→ **PROBLEM STATEMENT**
If a line of the records contains the word "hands", list it.

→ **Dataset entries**
******
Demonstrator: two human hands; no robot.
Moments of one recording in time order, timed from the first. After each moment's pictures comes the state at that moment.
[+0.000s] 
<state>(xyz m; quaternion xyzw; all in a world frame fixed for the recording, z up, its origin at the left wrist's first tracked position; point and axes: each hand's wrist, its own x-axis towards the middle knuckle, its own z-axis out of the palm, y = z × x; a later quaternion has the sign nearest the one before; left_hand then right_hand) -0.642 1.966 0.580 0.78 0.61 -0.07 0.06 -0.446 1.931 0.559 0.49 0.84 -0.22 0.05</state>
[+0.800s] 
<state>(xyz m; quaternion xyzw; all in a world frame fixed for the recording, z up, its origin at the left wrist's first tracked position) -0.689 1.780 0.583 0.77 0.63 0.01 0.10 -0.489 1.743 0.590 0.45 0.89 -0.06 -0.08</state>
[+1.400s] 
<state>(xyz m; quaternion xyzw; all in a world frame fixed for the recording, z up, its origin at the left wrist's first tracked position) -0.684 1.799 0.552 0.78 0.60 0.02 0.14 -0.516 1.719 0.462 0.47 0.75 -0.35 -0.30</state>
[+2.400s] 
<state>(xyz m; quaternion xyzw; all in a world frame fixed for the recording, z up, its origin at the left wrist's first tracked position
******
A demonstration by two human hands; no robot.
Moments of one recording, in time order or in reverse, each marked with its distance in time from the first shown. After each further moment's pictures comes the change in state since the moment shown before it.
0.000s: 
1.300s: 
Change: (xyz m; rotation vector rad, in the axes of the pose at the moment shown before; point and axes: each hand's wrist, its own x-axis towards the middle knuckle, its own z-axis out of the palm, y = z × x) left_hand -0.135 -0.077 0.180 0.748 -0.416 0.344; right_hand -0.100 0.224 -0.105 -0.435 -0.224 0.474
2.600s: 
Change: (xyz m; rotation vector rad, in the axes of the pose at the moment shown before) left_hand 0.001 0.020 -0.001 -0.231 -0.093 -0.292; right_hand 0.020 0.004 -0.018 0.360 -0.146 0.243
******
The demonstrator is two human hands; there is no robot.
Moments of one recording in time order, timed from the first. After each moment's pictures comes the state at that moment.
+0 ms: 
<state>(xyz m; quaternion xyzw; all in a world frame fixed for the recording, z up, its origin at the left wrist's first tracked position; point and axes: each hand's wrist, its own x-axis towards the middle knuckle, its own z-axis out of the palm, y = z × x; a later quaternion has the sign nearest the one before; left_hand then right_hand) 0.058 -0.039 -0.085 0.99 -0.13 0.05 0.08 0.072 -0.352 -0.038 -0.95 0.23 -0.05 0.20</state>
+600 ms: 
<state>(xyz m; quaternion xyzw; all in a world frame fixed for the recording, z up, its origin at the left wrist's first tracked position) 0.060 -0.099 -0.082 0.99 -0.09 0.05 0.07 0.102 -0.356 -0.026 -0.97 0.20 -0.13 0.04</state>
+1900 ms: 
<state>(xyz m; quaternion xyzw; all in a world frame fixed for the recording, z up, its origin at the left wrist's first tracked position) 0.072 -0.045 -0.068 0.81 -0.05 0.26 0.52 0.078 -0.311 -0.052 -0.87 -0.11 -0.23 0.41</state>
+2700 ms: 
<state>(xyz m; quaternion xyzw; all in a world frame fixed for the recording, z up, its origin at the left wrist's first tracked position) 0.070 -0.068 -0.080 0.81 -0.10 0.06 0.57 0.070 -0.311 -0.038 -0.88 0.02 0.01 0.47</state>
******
→ **TASK ANSWER**
Demonstrator: two human hands; no robot.
A demonstration by two human hands; no robot.
The demonstrator is two human hands; there is no robot.

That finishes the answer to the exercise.